* **What the task asks**:
Restate word for word the lines of the records below, starting at the line that contains "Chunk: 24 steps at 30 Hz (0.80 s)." and ending at the line that contains "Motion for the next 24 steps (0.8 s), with", with both of those lines included and nothing else.

* **Exercise input**:
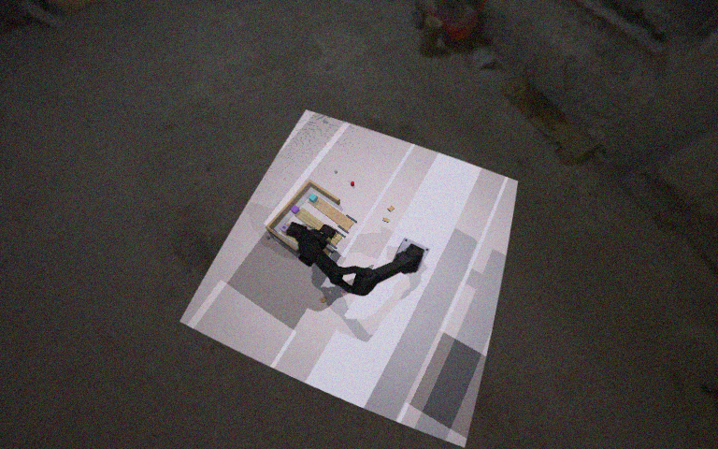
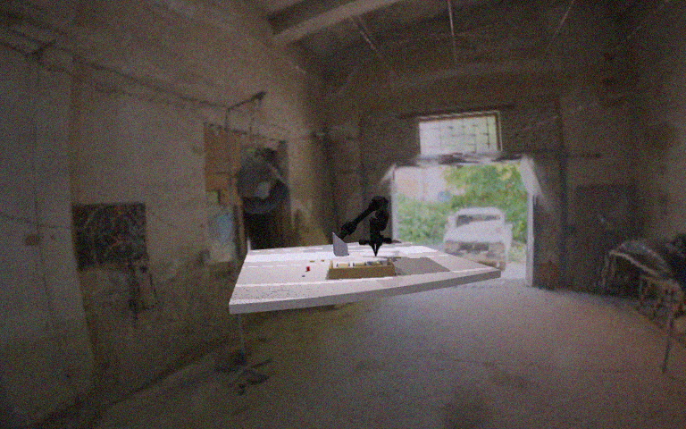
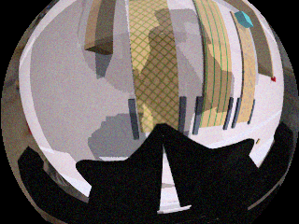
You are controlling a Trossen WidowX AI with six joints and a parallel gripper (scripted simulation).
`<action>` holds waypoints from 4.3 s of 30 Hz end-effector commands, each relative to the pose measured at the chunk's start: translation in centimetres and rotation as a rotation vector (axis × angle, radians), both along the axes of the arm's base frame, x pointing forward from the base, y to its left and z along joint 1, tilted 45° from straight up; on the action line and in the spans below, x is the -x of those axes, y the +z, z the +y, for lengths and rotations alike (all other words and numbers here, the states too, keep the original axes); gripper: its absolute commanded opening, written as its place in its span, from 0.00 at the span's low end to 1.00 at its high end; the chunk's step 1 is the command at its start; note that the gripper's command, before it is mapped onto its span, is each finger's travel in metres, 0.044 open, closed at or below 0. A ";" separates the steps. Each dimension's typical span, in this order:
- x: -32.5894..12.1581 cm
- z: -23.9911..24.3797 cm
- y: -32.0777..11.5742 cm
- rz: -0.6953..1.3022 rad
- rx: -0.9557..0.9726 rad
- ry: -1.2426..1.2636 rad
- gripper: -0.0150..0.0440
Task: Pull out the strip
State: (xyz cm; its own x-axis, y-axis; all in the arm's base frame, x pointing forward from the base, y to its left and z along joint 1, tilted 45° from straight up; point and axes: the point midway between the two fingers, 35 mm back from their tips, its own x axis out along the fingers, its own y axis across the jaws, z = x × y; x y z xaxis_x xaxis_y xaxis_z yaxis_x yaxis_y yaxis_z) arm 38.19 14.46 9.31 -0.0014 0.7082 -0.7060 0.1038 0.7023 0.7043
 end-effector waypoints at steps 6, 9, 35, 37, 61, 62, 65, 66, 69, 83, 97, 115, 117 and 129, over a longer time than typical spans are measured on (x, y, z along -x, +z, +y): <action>0.1 1.0 -1.1 0.003 0.004 -0.002 0.25; 0.1 1.3 -1.5 0.003 0.004 -0.002 0.25; 0.5 3.0 -3.1 0.003 0.001 -0.003 0.25; 0.5 3.0 -3.1 0.003 0.001 -0.003 0.25; 0.5 3.2 -3.2 0.003 0.001 -0.003 0.25; 0.5 3.2 -3.2 0.003 0.001 -0.003 0.25; 0.4 3.2 -3.2 0.003 0.001 -0.003 0.25; 0.4 3.2 -3.2 0.003 0.001 -0.003 0.25; 0.4 3.2 -3.3 0.003 0.001 -0.003 0.25; 1.9 3.4 -3.2 0.004 0.001 -0.002 0.25; 4.0 3.7 -3.0 0.005 0.000 -0.002 0.25; 6.7 4.0 -2.8 0.007 0.000 -0.002 0.25; 7.1 4.1 -2.8 0.007 0.000 -0.002 0.25; 8.9 4.3 -2.6 0.008 0.000 -0.002 0.25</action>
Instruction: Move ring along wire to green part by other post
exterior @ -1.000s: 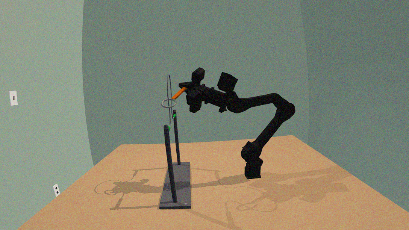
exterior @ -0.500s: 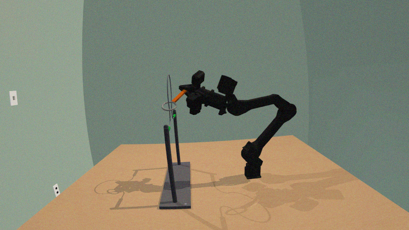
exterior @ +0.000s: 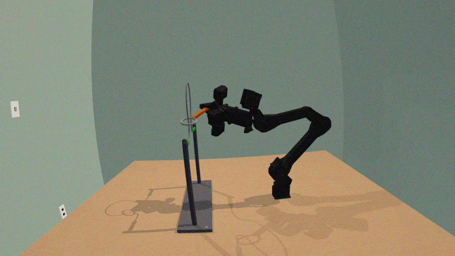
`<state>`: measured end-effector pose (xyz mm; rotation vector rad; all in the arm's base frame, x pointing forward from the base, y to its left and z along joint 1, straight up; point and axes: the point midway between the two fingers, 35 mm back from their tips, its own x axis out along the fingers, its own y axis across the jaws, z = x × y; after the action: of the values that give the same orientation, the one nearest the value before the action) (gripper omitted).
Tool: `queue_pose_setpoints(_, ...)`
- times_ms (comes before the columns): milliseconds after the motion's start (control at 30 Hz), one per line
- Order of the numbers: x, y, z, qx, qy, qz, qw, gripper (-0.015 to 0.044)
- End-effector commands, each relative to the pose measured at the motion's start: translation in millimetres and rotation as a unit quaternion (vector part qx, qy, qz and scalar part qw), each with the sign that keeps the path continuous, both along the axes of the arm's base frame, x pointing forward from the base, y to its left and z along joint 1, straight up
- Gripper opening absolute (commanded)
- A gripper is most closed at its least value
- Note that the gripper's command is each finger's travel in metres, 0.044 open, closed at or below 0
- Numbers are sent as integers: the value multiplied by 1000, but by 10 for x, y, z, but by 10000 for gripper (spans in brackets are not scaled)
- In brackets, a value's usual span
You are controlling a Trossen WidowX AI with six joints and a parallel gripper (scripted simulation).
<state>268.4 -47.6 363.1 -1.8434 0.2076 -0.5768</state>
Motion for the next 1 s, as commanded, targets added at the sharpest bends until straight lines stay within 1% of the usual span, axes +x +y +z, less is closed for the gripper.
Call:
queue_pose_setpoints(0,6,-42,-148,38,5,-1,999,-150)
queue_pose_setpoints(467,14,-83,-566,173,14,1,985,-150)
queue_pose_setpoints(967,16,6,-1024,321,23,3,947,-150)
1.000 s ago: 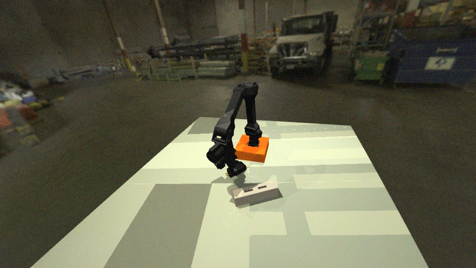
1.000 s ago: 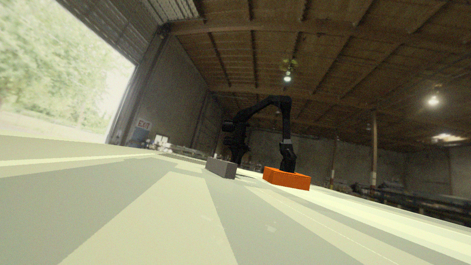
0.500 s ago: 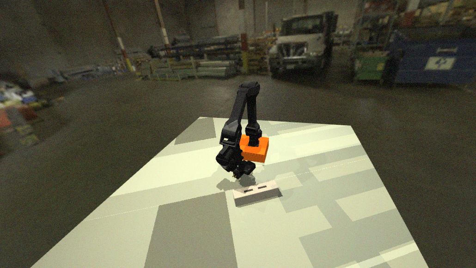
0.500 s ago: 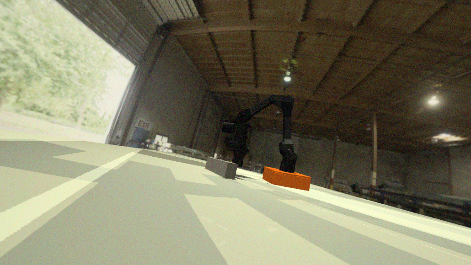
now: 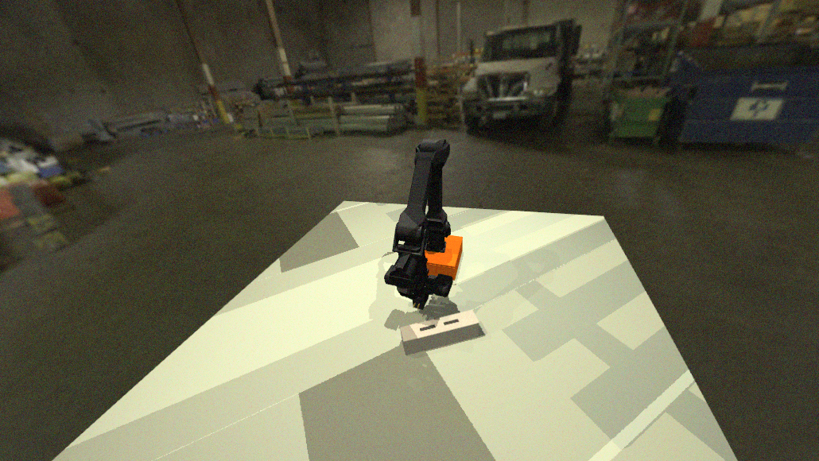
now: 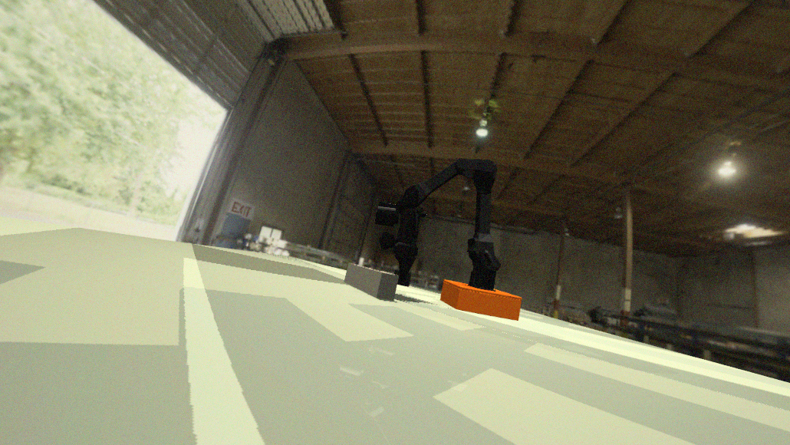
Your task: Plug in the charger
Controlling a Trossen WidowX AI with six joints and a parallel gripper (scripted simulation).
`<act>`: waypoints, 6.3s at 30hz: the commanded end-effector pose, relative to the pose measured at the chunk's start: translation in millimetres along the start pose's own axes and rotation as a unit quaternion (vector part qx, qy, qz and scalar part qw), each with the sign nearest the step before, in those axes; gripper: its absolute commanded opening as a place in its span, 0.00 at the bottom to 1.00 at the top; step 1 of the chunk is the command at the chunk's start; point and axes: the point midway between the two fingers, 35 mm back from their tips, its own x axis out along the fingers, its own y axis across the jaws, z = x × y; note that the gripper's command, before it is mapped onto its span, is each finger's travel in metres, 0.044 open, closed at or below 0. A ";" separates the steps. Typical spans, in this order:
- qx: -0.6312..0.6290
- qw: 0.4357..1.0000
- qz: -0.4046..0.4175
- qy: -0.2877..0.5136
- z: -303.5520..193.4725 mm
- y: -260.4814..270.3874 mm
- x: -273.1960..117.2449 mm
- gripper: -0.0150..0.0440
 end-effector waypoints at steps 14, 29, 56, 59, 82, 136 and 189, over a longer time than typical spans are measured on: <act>-0.172 0.985 -0.013 -0.005 -17.6 23.8 12.0 0.25; -0.274 0.961 -0.019 -0.003 -27.7 38.7 20.4 0.25; -0.300 0.954 -0.019 -0.005 -1.4 63.9 19.2 0.25; -0.302 0.953 -0.020 -0.005 1.5 66.6 19.3 0.25; -0.307 0.952 -0.020 -0.005 6.8 70.0 19.6 0.25; -0.307 0.952 -0.020 -0.006 19.1 78.4 18.2 0.25; -0.307 0.952 -0.019 -0.006 34.7 89.8 16.2 0.25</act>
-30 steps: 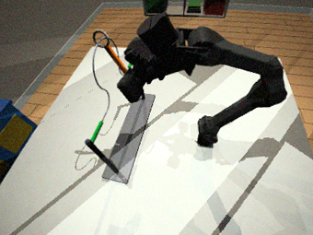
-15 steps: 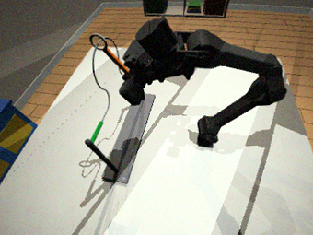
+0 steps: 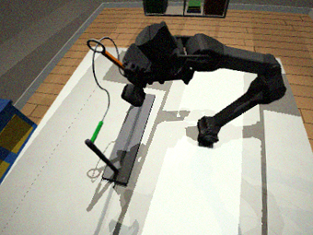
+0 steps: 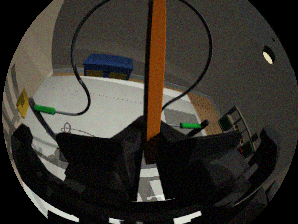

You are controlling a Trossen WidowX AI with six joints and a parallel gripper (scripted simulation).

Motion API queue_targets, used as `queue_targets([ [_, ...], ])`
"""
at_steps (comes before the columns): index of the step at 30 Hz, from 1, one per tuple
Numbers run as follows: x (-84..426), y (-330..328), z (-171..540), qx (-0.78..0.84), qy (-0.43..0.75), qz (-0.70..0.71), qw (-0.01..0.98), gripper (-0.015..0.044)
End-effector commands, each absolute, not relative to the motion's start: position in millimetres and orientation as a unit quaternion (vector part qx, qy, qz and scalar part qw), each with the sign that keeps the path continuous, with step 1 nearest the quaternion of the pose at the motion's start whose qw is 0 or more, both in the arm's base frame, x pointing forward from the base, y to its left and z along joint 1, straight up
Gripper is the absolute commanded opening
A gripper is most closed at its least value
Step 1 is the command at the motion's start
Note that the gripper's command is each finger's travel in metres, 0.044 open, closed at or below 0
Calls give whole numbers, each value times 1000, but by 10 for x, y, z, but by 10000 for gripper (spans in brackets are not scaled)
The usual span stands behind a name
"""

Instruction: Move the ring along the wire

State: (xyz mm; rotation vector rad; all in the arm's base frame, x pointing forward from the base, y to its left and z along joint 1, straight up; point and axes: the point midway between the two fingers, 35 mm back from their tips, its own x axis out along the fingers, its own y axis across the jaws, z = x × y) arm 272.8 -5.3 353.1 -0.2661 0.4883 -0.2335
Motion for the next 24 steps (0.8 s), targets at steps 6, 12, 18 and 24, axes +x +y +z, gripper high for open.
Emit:
queue_targets([
  [6,2726,-97,3536,-197,235,-132,943,-150],
  [12,2725,-123,3546,-236,231,-142,933,-150],
  [18,2724,-148,3559,-275,227,-152,922,-150],
  [24,2723,-172,3574,-314,222,-161,909,-150],
])
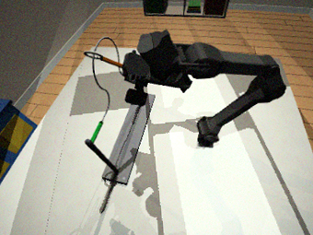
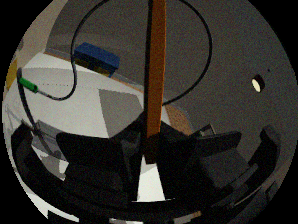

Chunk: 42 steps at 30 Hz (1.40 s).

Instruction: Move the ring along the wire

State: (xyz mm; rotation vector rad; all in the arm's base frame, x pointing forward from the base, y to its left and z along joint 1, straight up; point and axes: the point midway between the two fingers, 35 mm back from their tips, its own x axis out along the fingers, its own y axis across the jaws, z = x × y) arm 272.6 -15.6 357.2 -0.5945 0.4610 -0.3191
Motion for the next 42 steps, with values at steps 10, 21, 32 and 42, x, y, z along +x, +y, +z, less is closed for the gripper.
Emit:
queue_targets([
  [10,2721,-208,3603,-377,213,-177,884,-150],
  [21,2719,-243,3641,-444,202,-192,852,-150],
  [32,2717,-270,3681,-505,191,-206,816,-150],
  [42,2716,-291,3723,-561,179,-218,778,-150],
])
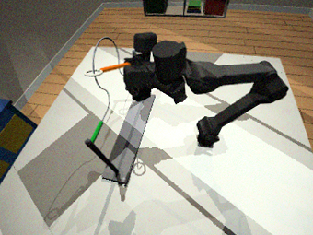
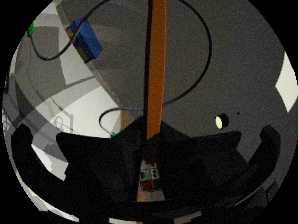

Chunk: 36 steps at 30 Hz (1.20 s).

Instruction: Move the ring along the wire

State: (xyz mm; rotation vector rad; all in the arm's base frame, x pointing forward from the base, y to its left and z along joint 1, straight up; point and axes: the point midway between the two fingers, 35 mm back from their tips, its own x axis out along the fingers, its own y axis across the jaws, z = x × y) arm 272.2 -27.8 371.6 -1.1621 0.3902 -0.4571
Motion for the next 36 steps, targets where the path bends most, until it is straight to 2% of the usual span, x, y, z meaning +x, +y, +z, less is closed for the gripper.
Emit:
queue_targets([
  [1,2716,-293,3728,-566,178,-219,774,-150],
  [36,2712,-313,3888,-738,130,-254,611,-150],
])
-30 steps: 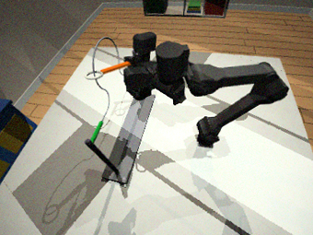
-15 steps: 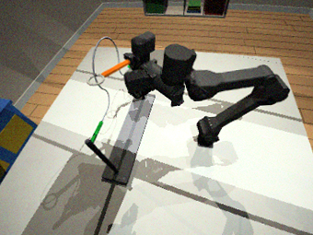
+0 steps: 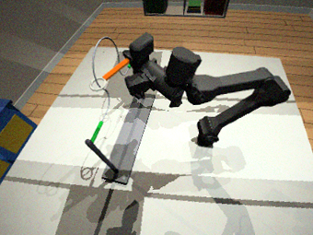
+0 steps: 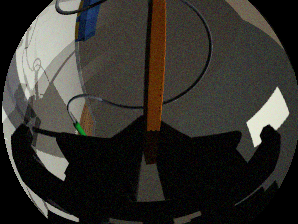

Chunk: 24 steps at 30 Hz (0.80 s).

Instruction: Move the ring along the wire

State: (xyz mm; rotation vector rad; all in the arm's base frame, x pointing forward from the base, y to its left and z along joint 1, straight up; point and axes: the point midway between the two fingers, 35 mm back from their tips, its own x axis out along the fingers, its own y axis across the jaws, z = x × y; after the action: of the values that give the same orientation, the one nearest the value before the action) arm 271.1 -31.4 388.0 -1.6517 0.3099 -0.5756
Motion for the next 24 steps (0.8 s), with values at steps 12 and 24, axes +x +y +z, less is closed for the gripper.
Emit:
queue_targets([
  [12,2712,-304,3934,-785,113,-262,550,-150],
  [24,2711,-314,3928,-815,101,-267,505,-150],
])
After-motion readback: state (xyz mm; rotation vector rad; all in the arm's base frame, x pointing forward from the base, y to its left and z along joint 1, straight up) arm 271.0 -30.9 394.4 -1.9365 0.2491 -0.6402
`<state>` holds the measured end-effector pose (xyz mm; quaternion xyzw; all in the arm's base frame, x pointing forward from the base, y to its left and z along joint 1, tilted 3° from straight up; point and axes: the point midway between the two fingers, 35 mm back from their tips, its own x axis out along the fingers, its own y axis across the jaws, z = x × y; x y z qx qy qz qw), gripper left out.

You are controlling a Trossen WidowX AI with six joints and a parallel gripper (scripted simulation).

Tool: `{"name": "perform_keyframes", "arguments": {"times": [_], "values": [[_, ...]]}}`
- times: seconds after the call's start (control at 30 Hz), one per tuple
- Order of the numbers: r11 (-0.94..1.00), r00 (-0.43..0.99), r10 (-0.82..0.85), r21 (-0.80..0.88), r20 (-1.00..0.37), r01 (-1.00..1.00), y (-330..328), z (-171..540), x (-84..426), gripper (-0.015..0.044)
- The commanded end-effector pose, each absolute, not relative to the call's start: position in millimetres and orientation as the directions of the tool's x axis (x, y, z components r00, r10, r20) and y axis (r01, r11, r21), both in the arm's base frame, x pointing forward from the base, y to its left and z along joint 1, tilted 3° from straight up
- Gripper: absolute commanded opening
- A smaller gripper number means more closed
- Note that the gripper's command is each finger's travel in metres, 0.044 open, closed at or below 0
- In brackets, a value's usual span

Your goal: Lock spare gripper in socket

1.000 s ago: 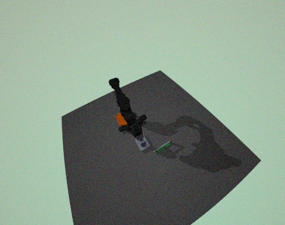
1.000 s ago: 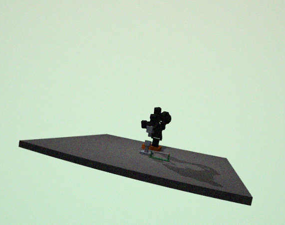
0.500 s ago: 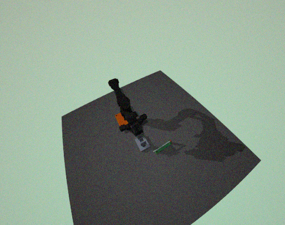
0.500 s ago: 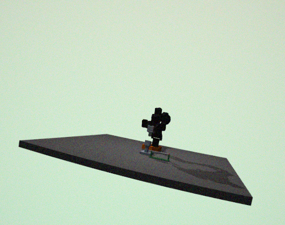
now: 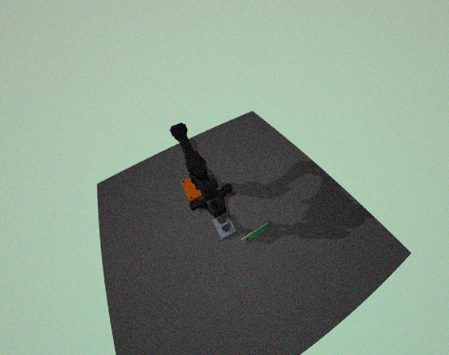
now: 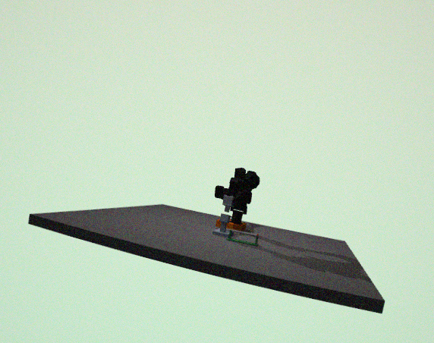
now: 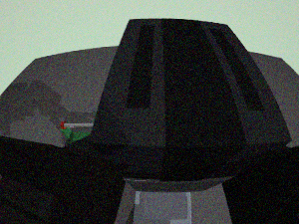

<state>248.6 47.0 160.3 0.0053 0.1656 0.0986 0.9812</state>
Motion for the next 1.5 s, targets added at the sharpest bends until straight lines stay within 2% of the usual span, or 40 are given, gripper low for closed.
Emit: {"name": "perform_keyframes", "arguments": {"times": [0.0,1.4,1.47], "values": [[0.981,0.931,0.193,0.036,-0.309,-0.191,48,159,251,0.0000],[0.980,0.929,0.197,0.037,-0.314,-0.195,51,117,259,0.0000],[0.980,0.929,0.197,0.037,-0.314,-0.195,51,117,259,0.0053]]}}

* **Solution for this problem**:
Chunk: 24 steps at 30 Hz (0.80 s).

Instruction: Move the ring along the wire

State: (xyz mm; rotation vector rad; all in the arm's base frame, x pointing forward from the base, y to its left and z along joint 1, straight up; point and axes: the point midway between the two fingers, 35 mm back from their tips, its own x axis out along the fingers, its own y axis across the jaws, z = x × y; after the action: of the values that give the same orientation, the one nearest the value before the action) arm 271.1 -31.4 388.0 -1.6517 0.3099 -0.5756
Motion for the next 24 steps (0.8 s), with values at steps 12 and 24, axes +x +y +z, less is closed for the gripper.

Nothing else is needed to finish the exercise.